Introduction
Wait didn’t you already have one of these tutorial posts?
The short answer is yes, in a previous post I reviewed a much more manual way to apply a rolling average function to a set of time series data. I will be leaving that as is since there are still valuable techniques to gain from it (markedly using the floor_date
function), but intend for this post to expand and simplify those initial concepts. In the previous post I did not touch on zoo
or the since-released slider
functions which will be the focus of this post.
The shorter answer is…well we all learn better ways of doing things and are trying to improve right?
I will be evaluating a single dataset randomly generated with time and nominal values, time.df
. If you wish to follow along with the same data, specify the same set.seed
value as shown below.
library(dplyr)
library(lubridate)
library(zoo)
# Create two vectors of time and value series data and combine in a tibble
set.seed(seed = 123) # Set seed for same randomized data
time.series <- seq(from = ymd_hms("2020-01-01 00:00:00"), to = ymd_hms("2020-12-31 00:00:00"), by = "day")
val.series <- rnorm(n = length(time.series), mean = 100, sd = 5)
time.df <- tibble(time.series, val.series)
To note, I have chosen to assign the datasets to tibble
s. For the most part “tibbles” and dataframes can be used interchangeably. Recently I have gravitated towards using tibbles because they play nicely with the [tidyverse](https://www.tidyverse.org/)
and are much easier to visualize. Calling a set tibble will automatically display nice headers, data types, and provide more information readily than calling a dataframe. Check out R for Data Science for more information about tibbles!
Going to the zoo
for Rolling Averages
In my last post I described using dplyr
and manually adjusting dates and times to set an artificial floor and essentially “shift” data within a defined window. zoo
does all that work for you in a single function. Using rollmean
a user can define a vector of data, supply a window, k
, to roll through, and an alignment on how the mean should be applied (left, right, or center with “center” as the default). There are also similar functions for rollmedian
, rollmax
, rollmin
, and rollsum
.
In my opinion the more useful function is simply to use rollapply
and specify what function you want to apply to your dataset. While the former functions are streamlined for simple functional operations, rollapply
gives the option to make more complex ones should the need arise. Both are shown using the time.df
data below:
# Using rollmean on a vector
roll.vec <- rollmean(x = time.df$val.series, k = 10, align = "left", fill = NA)
# Using rollapply, specify mean, and assign to a new column in time.df
time.df$roll.mean <- rollapply(data = time.df$val.series, FUN = mean, width = 10, fill = NA, align = "left")
Here I have specified I want a window of 10 (in this time-based dataset representative of 10 days), to apply the mean
function, and to align all data to the “left”. Additionally, I specified to fill all blank values with NA
. While this dataset is complete with data, obviously most data sets are not.
To verify the output of this look at the first value of time.df$roll.mean[1]
and compare it to mean(time.df$roll.mean[1:10])
. If you used the same set.seed(123)
values as me, you’ll find that both values come out to 97.6. You can do an additional sanity check by checking tail(time.df, n = 10)

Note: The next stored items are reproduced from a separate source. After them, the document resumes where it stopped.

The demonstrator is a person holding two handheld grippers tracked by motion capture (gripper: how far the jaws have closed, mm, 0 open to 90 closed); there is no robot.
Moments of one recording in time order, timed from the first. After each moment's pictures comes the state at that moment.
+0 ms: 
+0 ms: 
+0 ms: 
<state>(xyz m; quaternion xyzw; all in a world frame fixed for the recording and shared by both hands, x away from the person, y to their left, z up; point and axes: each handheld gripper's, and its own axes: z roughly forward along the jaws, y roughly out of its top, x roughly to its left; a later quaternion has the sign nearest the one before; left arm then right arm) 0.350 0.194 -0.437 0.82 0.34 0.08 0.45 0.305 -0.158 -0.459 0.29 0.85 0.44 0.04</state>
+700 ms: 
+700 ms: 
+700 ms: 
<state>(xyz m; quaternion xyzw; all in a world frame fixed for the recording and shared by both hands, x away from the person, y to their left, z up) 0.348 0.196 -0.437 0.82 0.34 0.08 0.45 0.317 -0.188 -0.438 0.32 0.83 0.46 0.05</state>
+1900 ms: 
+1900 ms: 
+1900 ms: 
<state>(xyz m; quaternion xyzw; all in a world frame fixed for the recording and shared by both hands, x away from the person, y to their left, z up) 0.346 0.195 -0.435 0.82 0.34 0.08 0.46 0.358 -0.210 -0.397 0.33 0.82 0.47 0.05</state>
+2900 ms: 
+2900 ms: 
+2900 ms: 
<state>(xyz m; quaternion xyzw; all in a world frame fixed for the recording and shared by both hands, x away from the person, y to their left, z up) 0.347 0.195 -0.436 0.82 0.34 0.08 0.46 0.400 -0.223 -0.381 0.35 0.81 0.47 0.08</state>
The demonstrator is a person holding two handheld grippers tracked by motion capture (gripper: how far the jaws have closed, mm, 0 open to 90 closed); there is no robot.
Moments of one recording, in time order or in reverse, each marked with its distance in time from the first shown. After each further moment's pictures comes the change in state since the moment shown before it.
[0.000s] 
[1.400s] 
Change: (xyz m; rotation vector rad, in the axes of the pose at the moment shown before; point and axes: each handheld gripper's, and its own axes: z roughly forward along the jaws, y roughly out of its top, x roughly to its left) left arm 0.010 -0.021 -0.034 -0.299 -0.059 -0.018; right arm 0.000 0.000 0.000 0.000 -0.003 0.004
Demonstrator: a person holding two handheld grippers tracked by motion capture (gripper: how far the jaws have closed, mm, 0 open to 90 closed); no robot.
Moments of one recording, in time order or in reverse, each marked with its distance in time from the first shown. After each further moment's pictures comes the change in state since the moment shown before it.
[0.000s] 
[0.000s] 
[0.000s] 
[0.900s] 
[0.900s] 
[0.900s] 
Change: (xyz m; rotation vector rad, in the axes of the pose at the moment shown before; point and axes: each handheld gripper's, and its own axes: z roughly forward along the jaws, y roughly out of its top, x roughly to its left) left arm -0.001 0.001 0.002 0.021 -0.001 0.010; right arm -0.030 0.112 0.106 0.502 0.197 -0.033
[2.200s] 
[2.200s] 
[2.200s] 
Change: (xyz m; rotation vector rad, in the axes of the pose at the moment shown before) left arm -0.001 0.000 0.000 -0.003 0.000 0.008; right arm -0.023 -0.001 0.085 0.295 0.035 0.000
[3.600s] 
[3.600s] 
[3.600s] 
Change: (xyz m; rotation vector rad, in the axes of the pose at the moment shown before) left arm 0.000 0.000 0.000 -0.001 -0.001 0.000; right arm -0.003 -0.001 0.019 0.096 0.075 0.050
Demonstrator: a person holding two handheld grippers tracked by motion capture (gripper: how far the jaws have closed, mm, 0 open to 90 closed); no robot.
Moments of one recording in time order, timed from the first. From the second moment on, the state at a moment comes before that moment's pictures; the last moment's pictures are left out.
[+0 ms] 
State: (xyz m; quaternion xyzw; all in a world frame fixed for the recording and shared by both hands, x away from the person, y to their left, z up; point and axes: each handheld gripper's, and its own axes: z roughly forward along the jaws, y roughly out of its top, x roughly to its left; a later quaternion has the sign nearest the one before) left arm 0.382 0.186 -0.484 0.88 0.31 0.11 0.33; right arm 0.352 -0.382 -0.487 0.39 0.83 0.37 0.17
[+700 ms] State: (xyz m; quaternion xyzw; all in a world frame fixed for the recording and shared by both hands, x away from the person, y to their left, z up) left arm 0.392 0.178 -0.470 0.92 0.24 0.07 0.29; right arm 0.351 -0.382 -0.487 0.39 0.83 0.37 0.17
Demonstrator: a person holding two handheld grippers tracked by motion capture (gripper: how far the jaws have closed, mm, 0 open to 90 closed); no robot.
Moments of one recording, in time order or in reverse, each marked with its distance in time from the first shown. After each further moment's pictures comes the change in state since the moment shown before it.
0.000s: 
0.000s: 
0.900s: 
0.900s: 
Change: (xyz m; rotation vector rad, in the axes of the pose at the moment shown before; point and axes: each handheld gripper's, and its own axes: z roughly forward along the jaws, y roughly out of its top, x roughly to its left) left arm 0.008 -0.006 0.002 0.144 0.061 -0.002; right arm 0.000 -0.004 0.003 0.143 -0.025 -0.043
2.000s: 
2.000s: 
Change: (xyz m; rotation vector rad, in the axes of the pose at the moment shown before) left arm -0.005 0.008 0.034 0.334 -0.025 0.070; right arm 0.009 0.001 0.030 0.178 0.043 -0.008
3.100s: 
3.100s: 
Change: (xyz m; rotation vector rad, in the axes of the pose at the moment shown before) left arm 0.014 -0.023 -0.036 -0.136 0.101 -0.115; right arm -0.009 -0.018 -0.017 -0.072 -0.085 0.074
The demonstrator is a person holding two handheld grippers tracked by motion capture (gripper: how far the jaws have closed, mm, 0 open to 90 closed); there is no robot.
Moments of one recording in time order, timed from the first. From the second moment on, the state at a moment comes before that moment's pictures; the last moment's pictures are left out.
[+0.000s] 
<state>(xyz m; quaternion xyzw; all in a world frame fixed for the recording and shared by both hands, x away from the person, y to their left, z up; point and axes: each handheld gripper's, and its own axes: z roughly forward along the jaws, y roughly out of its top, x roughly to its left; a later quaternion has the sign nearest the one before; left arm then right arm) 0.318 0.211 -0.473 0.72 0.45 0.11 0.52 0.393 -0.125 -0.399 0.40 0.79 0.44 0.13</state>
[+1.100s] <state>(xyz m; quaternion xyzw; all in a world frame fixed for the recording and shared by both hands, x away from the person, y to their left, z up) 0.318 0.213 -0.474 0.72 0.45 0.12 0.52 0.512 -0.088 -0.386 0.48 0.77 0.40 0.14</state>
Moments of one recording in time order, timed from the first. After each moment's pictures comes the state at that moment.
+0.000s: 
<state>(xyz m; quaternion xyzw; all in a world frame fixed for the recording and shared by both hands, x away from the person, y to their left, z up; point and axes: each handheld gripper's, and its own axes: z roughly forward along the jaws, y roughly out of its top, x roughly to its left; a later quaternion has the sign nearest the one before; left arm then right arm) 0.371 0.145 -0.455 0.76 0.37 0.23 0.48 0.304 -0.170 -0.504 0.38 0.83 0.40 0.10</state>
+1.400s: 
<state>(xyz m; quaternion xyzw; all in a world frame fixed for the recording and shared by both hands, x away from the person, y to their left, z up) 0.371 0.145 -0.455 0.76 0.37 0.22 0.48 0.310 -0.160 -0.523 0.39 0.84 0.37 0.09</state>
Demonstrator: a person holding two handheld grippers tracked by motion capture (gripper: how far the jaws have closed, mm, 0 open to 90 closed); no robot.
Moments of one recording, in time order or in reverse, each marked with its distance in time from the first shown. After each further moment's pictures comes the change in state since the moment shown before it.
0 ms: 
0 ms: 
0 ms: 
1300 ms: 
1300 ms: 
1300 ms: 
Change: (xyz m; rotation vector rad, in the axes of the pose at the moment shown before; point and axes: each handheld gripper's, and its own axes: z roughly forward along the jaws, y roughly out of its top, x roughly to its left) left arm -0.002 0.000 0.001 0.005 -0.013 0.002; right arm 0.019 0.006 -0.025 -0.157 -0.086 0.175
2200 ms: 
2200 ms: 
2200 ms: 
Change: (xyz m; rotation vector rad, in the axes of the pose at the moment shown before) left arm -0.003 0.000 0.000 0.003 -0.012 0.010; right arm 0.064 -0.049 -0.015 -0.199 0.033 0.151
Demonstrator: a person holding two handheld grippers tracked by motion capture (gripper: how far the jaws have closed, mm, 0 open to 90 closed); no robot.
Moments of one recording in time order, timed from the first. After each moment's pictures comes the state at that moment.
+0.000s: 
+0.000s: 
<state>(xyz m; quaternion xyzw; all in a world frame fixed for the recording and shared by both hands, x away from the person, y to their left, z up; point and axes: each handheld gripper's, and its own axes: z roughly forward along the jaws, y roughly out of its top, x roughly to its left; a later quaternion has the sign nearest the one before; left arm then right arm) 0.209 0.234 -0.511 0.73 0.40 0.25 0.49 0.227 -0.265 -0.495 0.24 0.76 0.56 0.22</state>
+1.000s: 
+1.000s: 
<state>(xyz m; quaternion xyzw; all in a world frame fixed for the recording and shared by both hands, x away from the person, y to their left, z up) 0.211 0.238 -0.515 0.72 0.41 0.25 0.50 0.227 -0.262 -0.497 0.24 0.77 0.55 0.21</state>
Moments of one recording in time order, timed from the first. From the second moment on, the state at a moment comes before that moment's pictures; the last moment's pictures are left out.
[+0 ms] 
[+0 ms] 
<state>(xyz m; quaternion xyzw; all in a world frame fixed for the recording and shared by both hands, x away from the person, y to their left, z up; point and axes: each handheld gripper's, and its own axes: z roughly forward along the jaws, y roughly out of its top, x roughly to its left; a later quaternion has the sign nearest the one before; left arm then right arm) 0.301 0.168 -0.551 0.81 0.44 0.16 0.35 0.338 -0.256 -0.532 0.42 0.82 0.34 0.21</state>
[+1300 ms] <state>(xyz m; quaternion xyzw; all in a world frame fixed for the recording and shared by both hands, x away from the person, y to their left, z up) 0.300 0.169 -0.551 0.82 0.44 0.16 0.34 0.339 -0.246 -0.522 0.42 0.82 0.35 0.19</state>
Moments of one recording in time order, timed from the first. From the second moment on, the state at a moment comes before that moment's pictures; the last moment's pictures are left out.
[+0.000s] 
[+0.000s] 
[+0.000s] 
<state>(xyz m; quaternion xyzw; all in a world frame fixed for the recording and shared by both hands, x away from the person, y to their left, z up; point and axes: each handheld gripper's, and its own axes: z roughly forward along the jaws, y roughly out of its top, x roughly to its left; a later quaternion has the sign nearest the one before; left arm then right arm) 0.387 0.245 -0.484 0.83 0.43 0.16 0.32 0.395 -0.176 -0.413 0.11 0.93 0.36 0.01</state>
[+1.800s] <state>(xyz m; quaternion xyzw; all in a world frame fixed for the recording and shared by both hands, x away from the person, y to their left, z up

and see that the ending 9 entries are all NA
, while the top entry is 99.8 (the same as executing mean(tail(time.df$val.series, 10))
or mean(time.df$val.series[(nrow(time.df)-10):nrow(time.df)])
).
Alternative Approach with slider
The slider
package is a relatively recent release from Davis Vaughan advertised as drawing on influence from zoo
but incorporating elements of purrr
-style grammar. To check out the documentation for this package in detail, check out Vaughan’s Github Repository.
Similar to purrr
, functional assignments come into play with the arguments for slide
. And similar to zoo
’s rollapply
function I will be specifying function and window. The key differences here are in how “alignment”, completeness, and steps are assigned. .before
and .after
are how left/right alignment are specified and a combination of both implies center alignment of the rolling window. For example, specifying .after = 9
indicates that the rolling window applies to the current value plus the 9 values after it, making it left-aligned. Similarly specifying .before = 9
would apply to the current value and the 9 values prior, making it right-aligned. To make a centrally aligned window, specify .before = 9, .after = 9
, or basically just make both sides equivalent.
library(slider)
# Using slide, apply similar method to zoo and assign to new column in time.df
time.df$slide.mean <- slide(.x = time.df$val.series, .f = ~mean(.x), .step = 1, .after = 9, .complete = T)
Other portions of this include .step
which will apply the rolling window over steps, and .complete
which will either continue evaluation or process to NA
if the full window cannot be calculated. In the below code .complete
is set to TRUE
so mimic the output of rollapply
. Check the bottom of the tibble to see how the final 9 observations are all NA
or NULL
. Otherwise I encourage looking at the roll.mean
and slide.mean
columns to see their identical values.
I also encourage exploring other elements of the slider
ecosystem including slide_index
and slide_period
for working with indices and date/times.